*What you have to do*:
Return each line of the listing below, unchanged, and omit the images.

........

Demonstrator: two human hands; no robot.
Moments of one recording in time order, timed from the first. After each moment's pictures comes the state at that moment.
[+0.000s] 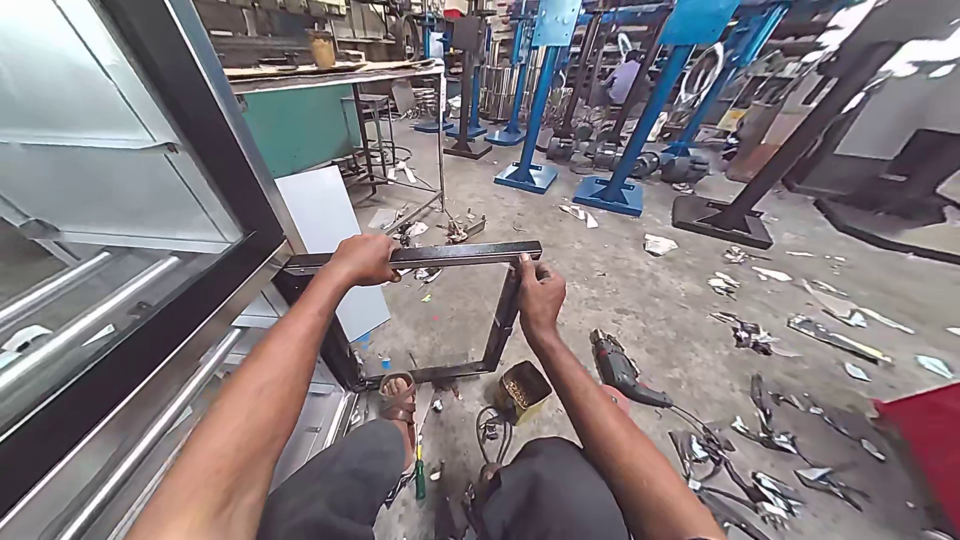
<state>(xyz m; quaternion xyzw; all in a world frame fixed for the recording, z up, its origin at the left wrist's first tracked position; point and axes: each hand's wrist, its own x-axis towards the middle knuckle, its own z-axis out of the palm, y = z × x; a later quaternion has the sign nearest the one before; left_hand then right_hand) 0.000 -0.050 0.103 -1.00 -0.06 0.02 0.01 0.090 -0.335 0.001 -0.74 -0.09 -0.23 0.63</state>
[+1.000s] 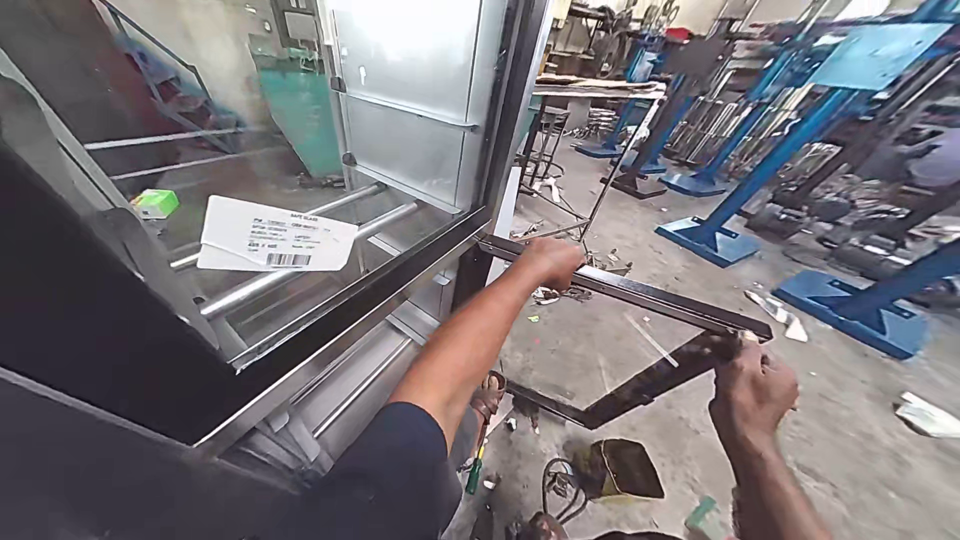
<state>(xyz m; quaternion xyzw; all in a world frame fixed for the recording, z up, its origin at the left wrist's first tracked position) -0.020 -0.058 0.105 -1.00 -0.04 -0.03 -0.02 0.079 -0.344 0.013 -0.79 -0.15 -0.19 0.57</state>
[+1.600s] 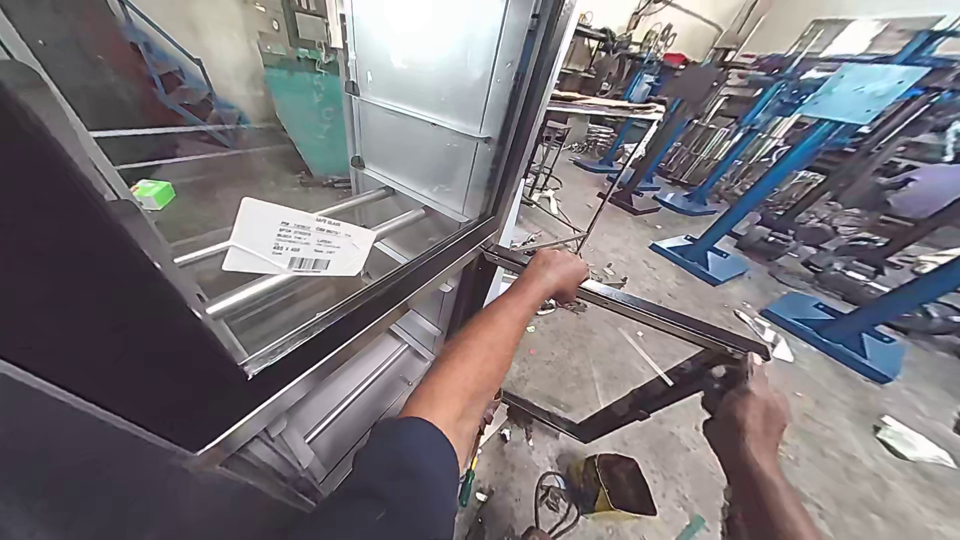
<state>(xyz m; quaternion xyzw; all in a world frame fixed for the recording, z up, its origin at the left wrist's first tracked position) -0.014 -0.057 0.100 -1.00 -0.06 -0.04 -0.04 0.075 -0.343 0.012 -0.73 -0.11 -0.09 0.67</state>
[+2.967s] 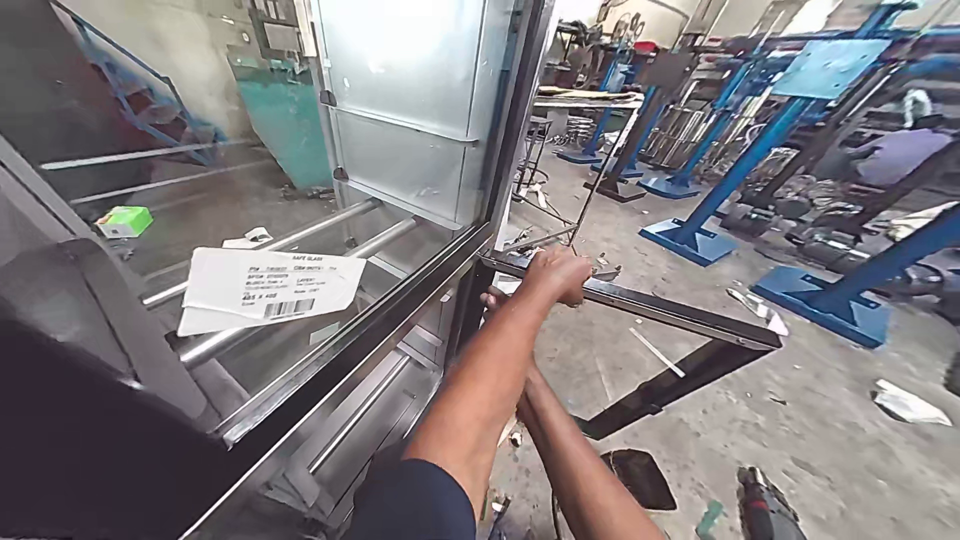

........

*Solved exercise*:
Demonstrator: two human hands; no robot.
Moments of one recording in time order, timed from the first. After each moment's pictures comes the state at that moment.
[+0.000s] 
<state>(xyz m; quaternion xyzw; all in a world frame fixed for the recording, z up, its origin at the left wrist's first tracked position; point and axes: each hand's wrist, its own x-axis towards the middle knuckle, its own z-axis out of the palm, y = z × x; a later quaternion has the sign nearest the one before; left_hand then right_hand) 0.000 -0.050 0.103 -1.00 -0.06 0.02 0.01 0.090 -0.335 0.001 -0.74 -0.09 -0.23 0.63</state>
[+1.000s] 
<state>(xyz m; quaternion xyzw; all in a world frame fixed for the recording, z up, its origin at the left wrist's first tracked position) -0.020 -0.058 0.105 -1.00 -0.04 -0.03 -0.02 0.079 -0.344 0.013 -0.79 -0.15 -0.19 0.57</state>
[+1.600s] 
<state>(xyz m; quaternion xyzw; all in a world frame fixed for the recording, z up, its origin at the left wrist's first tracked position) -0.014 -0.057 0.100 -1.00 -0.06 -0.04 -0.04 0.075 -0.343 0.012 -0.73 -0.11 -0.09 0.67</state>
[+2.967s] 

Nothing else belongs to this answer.